What to do — Your response needs to be the data below, retyped exactly.

*** Opening Stored data ***

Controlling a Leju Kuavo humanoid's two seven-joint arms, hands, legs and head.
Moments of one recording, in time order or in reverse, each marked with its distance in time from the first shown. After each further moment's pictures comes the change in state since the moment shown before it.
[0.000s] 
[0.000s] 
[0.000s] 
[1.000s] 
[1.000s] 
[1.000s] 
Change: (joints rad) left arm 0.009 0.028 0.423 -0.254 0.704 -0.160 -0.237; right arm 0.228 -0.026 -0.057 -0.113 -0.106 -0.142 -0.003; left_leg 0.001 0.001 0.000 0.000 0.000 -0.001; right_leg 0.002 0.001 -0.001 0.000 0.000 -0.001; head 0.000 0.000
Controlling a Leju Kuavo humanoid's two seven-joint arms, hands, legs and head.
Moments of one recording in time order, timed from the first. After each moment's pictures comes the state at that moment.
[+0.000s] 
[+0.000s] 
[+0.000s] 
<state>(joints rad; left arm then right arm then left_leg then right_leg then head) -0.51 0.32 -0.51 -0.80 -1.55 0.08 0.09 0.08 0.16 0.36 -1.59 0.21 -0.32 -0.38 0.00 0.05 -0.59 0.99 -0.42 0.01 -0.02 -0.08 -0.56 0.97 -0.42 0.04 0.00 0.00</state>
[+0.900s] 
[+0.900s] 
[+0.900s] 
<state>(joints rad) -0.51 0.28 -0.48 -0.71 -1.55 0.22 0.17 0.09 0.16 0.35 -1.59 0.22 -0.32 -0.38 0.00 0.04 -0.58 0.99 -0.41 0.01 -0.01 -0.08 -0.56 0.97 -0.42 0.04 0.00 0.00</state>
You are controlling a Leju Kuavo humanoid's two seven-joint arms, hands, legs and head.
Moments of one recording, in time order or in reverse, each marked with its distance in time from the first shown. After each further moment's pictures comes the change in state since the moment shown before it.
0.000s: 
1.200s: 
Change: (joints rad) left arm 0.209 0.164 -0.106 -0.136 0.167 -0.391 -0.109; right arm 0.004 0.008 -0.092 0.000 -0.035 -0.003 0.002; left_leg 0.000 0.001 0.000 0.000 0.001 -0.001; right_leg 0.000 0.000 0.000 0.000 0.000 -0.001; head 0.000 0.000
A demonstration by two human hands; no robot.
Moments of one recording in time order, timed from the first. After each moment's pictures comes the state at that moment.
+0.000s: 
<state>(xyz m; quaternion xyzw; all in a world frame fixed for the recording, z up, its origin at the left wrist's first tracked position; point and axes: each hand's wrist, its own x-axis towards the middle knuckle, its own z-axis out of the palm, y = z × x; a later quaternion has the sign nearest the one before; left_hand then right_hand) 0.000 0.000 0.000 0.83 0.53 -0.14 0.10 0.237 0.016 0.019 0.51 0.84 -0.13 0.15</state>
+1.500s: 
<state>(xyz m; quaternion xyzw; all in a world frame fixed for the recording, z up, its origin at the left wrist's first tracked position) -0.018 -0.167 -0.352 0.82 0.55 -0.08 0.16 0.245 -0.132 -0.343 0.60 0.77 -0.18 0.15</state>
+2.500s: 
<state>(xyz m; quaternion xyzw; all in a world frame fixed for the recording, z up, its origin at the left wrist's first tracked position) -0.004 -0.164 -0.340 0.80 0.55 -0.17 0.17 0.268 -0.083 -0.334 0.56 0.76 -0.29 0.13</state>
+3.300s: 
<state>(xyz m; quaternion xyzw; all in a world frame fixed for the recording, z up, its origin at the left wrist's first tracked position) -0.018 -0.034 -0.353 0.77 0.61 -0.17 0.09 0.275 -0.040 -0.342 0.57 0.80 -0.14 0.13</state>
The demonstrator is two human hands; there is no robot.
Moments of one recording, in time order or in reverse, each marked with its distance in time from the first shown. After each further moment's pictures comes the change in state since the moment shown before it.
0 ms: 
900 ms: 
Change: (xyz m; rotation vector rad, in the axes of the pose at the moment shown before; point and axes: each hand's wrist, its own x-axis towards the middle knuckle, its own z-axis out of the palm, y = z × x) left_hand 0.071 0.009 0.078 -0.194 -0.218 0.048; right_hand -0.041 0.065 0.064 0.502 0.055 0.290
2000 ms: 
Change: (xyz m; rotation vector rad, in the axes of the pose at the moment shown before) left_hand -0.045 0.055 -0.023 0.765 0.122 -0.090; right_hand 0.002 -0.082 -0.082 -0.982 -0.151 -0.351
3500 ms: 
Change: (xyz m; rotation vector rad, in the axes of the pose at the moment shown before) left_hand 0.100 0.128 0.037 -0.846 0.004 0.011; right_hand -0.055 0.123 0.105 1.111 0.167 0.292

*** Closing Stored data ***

Answer box —
Controlling a Leju Kuavo humanoid's two seven-joint arms, hands, legs and head.
Moments of one recording, in time order or in reverse, each marked with its distance in time from the first shown. After each further moment's pictures comes the change in state since the moment shown before it.
[0.000s] 
[0.000s] 
[0.000s] 
[1.000s] 
[1.000s] 
[1.000s] 
Change: (joints rad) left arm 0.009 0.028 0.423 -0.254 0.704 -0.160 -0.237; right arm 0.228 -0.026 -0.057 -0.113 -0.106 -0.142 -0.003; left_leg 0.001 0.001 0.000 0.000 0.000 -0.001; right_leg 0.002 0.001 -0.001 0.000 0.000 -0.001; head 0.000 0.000
Controlling a Leju Kuavo humanoid's two seven-joint arms, hands, legs and head.
Moments of one recording in time order, timed from the first. After each moment's pictures comes the state at that moment.
[+0.000s] 
[+0.000s] 
[+0.000s] 
<state>(joints rad; left arm then right arm then left_leg then right_leg then head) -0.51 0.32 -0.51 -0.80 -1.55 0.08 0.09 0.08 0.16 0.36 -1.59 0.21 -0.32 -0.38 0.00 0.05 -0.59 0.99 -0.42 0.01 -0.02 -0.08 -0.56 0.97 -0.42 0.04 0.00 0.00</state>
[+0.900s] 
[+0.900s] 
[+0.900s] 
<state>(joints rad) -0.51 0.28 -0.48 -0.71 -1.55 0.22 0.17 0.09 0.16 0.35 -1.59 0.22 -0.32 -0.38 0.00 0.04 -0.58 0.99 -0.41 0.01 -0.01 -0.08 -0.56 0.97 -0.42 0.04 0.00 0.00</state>
You are controlling a Leju Kuavo humanoid's two seven-joint arms, hands, legs and head.
Moments of one recording, in time order or in reverse, each marked with its distance in time from the first shown. After each further moment's pictures comes the change in state since the moment shown before it.
0.000s: 
1.200s: 
Change: (joints rad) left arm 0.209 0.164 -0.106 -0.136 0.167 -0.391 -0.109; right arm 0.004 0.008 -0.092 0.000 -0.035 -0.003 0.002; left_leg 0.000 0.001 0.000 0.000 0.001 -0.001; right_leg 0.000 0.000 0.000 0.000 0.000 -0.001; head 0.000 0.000
A demonstration by two human hands; no robot.
Moments of one recording in time order, timed from the first. After each moment's pictures comes the state at that moment.
+0.000s: 
<state>(xyz m; quaternion xyzw; all in a world frame fixed for the recording, z up, its origin at the left wrist's first tracked position; point and axes: each hand's wrist, its own x-axis towards the middle knuckle, its own z-axis out of the palm, y = z × x; a later quaternion has the sign nearest the one before; left_hand then right_hand) 0.000 0.000 0.000 0.83 0.53 -0.14 0.10 0.237 0.016 0.019 0.51 0.84 -0.13 0.15</state>
+1.500s: 
<state>(xyz m; quaternion xyzw; all in a world frame fixed for the recording, z up, its origin at the left wrist's first tracked position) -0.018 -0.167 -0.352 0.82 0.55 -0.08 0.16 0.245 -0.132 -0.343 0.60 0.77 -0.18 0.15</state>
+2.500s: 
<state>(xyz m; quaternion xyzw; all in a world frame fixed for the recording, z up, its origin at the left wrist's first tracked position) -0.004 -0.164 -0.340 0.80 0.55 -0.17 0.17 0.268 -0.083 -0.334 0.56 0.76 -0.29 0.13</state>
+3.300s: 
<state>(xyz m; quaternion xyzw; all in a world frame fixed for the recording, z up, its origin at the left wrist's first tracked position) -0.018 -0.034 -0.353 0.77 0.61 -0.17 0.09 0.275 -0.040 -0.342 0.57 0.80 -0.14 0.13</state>
The demonstrator is two human hands; there is no robot.
Moments of one recording, in time order or in reverse, each marked with its distance in time from the first shown. After each further moment's pictures comes the change in state since the moment shown before it.
0 ms: 
900 ms: 
Change: (xyz m; rotation vector rad, in the axes of the pose at the moment shown before; point and axes: each hand's wrist, its own x-axis towards the middle knuckle, its own z-axis out of the palm, y = z × x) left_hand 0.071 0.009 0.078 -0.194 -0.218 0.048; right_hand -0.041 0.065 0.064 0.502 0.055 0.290
2000 ms: 
Change: (xyz m; rotation vector rad, in the axes of the pose at the moment shown before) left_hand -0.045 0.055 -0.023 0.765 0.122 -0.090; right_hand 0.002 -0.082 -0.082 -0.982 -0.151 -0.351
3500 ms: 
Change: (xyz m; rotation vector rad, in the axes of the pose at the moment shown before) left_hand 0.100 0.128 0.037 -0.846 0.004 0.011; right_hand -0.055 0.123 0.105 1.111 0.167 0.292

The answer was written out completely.